CR: When you look at the market, what indicators do you pay attention to? What indicators do you suggest investors look at?
MM: The ones we look at are probably a little fancier than what most people have access to. I do look at the level of the equity risk premium, for instance. The expected return for the equity market is typically a combination of the risk-free rate, which is usually the 10-year U.S. Treasury note yield, plus an equity risk premium. So, with the 10-year note at about 2.25% today [early June 2013], and the equity premium by some reckonings about 5.5%, let’s call that 7.75% for the expected return of the market. I like to look at that equity risk premium, and especially the ratio of the expected risk premium to the risk-free rate. And that’s actually at very high levels, vis-à-vis history. So that tells you that equities are relatively attractive compared to bonds. So that would be one measure.
Another measure we look at is the present value of future value creation. It’s a fancy way of saying that when you buy a stock, part of the value is reflected in the operations that they have today and part of it is future value they are going to create. For example, McDonald’s has a certain number of restaurants in the world today, so that would be sort of the steady-state value of those profits. And the second part may be what future restaurants will be built that we know will be good restaurants. And that is also a ratio. Historically, about two-thirds of the value of the stock market has been the steady state and about one-third is paying for the future. Now, we are paying about 10% or 15% of today’s market value for future value creation. That’s a relatively low ratio.
We also look at levels of economic returns—return on equity, return on capital, that sort of thing—which in America are actually pretty good. By some of those metrics, things are quite healthy.
The average investor is probably going to look at things like price-earnings ratios; as a very rough measure it can be okay but, again, tricky for the reasons we talked about before. The issue is that we don’t really know if growth is embedded and we don’t really know what capital needs are embedded. As a shorthand, price-earnings ratios are not bad, but must be used with caution.
CR: Is there any economic data you pay attention to?
MM: Probably similar to what everyone else looks at, like basic GDP [gross domestic product] data. I certainly look at national income accounts, how the government is reporting aggregate profits, those kinds of things. Besides that, I don’t pay attention to a lot of economic reports.
CR: Is there anything from your personal process that you do to guard against your own mistakes?
MM: I’m a pretty textbook guy, actually. For my own portfolio, it is fairly diversified and low cost and I try to be very methodical about rebalancing.
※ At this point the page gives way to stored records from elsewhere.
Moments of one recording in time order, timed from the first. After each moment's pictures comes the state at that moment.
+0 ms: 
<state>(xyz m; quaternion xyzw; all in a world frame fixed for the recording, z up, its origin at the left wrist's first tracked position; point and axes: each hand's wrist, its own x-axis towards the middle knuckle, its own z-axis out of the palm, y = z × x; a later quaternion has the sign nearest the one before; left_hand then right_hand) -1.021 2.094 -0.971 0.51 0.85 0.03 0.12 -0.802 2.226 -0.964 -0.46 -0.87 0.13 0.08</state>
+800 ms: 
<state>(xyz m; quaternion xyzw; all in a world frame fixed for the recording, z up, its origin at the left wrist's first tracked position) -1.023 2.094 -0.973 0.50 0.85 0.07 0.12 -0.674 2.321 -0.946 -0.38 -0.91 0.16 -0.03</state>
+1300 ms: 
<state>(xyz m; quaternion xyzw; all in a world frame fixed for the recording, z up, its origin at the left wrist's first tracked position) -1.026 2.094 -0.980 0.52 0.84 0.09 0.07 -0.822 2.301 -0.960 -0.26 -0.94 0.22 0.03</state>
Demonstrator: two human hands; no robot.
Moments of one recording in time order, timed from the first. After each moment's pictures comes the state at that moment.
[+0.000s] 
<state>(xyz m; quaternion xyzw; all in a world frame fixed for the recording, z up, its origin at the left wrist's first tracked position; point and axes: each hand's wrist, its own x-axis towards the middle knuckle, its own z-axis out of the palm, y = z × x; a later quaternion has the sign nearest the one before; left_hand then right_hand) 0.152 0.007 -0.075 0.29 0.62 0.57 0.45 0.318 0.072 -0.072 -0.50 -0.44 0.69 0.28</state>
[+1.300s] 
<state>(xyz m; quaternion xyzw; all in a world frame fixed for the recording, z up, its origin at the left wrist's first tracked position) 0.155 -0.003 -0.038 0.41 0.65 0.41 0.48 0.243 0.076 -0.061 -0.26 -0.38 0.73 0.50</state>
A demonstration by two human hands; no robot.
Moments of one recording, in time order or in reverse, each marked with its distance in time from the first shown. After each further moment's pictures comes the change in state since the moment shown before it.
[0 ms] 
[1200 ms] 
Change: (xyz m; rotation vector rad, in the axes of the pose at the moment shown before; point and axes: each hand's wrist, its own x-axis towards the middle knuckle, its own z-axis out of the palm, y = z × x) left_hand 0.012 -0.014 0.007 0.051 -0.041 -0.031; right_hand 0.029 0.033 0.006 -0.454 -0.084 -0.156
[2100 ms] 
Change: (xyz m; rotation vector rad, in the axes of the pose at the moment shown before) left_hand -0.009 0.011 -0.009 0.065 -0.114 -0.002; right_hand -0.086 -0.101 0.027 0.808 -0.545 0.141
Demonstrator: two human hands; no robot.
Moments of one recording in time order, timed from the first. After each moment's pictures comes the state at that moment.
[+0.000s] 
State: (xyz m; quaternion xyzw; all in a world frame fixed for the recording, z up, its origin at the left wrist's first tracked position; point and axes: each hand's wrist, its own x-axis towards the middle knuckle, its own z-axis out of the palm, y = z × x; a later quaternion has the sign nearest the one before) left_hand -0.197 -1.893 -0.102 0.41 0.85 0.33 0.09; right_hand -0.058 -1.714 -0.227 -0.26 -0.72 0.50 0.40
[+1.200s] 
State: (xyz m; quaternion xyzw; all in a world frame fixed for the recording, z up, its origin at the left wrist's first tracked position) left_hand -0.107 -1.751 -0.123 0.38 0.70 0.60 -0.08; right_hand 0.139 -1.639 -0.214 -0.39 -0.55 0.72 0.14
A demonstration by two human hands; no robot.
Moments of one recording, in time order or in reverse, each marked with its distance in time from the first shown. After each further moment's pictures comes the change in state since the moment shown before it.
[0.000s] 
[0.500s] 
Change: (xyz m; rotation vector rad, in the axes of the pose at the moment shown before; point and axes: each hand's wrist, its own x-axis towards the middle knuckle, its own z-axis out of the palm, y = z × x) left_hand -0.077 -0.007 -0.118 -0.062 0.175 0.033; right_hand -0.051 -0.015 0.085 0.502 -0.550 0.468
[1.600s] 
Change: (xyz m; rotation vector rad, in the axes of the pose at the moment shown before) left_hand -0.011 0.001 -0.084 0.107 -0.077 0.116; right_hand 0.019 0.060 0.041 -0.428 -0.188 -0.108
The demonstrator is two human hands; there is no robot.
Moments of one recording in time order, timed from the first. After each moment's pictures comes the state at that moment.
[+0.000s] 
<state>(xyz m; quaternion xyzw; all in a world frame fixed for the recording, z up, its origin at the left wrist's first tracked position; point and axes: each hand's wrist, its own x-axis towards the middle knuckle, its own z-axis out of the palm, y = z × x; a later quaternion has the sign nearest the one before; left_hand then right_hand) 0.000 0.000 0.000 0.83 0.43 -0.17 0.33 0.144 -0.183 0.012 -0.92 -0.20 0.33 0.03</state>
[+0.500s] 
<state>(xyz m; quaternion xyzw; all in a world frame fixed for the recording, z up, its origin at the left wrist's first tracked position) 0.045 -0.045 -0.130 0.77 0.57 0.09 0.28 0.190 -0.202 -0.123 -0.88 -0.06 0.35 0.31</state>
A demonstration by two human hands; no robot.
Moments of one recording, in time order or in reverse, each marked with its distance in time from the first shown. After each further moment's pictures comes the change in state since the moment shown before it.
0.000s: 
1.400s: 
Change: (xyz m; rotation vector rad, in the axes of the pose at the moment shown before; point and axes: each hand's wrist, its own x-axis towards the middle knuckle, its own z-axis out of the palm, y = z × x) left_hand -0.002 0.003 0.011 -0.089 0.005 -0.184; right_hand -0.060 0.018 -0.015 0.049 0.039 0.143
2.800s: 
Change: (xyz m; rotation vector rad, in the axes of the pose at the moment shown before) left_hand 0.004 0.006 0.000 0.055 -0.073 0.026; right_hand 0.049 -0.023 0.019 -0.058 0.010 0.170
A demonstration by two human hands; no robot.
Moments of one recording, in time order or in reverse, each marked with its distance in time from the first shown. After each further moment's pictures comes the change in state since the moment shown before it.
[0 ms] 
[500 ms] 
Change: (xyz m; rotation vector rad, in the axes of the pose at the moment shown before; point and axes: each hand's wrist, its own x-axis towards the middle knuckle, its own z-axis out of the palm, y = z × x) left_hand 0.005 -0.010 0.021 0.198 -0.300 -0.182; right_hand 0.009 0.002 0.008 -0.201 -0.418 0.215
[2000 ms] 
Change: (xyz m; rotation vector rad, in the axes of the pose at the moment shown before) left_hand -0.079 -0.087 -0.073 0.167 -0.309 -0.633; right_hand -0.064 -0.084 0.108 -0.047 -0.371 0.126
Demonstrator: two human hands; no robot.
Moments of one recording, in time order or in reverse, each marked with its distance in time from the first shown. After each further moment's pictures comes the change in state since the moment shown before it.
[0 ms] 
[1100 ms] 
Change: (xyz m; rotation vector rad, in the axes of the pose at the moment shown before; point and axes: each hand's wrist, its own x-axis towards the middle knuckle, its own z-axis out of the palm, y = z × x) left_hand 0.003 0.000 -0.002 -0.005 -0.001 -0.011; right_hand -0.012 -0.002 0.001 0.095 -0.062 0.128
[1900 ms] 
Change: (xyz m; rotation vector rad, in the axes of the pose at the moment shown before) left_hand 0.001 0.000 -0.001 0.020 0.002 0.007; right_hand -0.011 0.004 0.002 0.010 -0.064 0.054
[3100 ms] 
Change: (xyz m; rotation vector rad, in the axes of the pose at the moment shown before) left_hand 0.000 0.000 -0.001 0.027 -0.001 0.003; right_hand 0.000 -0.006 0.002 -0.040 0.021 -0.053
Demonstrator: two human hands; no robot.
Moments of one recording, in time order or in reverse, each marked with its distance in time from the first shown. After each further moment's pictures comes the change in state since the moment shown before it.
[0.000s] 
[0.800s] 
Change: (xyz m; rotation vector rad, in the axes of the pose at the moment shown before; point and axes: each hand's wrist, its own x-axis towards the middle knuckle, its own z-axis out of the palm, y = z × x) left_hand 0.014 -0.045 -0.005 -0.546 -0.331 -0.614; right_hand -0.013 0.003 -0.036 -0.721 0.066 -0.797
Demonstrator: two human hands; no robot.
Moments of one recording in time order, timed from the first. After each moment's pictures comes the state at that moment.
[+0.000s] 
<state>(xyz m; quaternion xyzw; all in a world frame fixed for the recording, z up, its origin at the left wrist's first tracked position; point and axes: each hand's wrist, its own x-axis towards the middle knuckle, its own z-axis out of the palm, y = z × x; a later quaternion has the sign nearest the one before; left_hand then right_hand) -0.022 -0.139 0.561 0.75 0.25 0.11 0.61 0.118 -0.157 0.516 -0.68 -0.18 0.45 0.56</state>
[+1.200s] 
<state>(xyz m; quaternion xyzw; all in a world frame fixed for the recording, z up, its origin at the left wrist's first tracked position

Probably like many of your members, when it is time to rebalance, I sometimes feel like I don’t want to rebalance because I’m worried about this, that or the other thing. Just to be disciplined about rebalancing is another good strategy, I think. I rebalance by dates, not triggers, unless something is really out of whack that I need to revisit; I usually rebalance by dates about once or twice a year.
I try to practice what I preach to some degree in terms of diversification, low cost and consistent rebalancing to make sure the portfolio makes sense.